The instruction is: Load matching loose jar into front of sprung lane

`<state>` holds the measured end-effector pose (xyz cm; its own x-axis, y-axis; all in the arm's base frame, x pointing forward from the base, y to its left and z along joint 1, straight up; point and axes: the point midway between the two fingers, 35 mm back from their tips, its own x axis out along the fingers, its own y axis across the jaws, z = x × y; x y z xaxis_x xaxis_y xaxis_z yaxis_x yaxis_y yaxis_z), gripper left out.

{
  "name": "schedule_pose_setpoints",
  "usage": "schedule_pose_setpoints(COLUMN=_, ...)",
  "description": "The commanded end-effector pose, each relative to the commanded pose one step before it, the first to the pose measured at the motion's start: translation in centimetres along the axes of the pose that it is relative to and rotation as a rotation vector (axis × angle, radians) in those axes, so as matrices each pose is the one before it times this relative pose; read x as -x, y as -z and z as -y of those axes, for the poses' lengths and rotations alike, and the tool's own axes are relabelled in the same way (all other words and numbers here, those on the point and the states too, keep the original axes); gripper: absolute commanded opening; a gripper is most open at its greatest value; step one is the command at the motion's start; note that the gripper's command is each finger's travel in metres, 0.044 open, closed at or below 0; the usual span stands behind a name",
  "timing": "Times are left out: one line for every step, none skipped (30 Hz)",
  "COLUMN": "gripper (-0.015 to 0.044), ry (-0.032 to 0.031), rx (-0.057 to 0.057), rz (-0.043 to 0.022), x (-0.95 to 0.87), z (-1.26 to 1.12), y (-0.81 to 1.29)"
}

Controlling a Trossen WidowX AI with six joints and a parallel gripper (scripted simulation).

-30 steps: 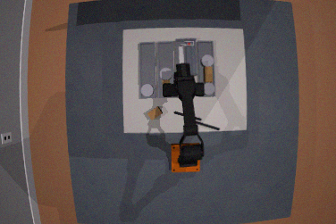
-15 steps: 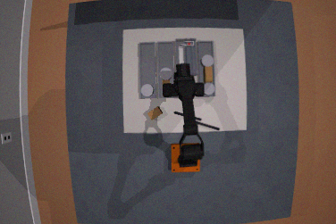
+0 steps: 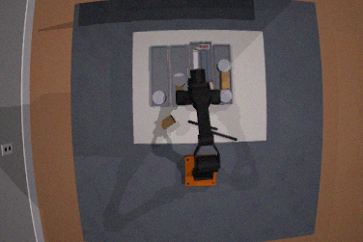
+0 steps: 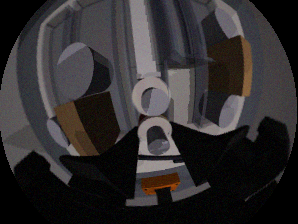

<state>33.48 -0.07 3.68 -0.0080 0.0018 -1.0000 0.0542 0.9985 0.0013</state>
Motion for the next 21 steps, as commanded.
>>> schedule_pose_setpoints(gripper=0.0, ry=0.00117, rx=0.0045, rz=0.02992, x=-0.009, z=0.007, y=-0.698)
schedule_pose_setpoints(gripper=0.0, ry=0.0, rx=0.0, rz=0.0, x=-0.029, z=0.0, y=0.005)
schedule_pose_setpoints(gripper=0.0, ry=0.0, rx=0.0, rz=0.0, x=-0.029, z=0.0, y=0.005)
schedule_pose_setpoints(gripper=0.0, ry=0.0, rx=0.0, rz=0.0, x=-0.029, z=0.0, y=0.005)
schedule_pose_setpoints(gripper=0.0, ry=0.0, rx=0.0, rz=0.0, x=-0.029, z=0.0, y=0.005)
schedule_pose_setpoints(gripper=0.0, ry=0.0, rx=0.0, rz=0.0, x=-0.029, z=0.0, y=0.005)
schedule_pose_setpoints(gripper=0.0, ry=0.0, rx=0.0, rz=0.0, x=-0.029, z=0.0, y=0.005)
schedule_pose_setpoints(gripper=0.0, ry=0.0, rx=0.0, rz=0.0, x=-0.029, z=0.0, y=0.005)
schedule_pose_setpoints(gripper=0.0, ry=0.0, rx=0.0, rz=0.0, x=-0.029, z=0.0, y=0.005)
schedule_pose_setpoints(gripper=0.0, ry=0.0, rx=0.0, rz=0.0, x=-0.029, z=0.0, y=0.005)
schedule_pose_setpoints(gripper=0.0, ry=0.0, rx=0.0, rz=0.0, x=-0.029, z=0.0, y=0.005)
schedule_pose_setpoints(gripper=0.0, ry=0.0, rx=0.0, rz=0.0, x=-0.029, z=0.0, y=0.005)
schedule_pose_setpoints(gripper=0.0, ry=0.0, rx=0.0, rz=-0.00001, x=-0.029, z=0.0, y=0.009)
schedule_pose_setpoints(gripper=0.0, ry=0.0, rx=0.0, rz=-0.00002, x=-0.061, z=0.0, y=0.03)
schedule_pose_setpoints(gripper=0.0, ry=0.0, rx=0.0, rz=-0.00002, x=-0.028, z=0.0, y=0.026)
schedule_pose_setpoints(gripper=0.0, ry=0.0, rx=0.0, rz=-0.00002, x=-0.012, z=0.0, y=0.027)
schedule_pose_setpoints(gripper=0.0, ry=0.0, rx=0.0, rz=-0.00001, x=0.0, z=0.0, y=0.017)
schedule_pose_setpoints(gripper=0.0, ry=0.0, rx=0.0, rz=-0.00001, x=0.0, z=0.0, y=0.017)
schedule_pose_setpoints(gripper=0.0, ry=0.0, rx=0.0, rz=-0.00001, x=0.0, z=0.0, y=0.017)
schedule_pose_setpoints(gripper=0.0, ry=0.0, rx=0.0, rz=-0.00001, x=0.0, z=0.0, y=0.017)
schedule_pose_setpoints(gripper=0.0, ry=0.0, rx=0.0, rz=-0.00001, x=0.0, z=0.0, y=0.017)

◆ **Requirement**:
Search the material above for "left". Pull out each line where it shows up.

◆ **Output for this task**:
`<state>` holds the measured end-effector pose (xyz cm; its own x-axis, y-axis; all in the arm's base frame, x pointing forward from the base, y to its left and z along joint 1, straight up; point and axes: the point midway between the two fingers, 35 mm back from their tips, its own x axis out along the fingers, its own y axis across the jaws, z = x × y; x y z xaxis_x xaxis_y xaxis_z yaxis_x yaxis_y yaxis_z), gripper left out.
  "timing": "Times are left out: one line for every step, none skipped (30 Hz)",

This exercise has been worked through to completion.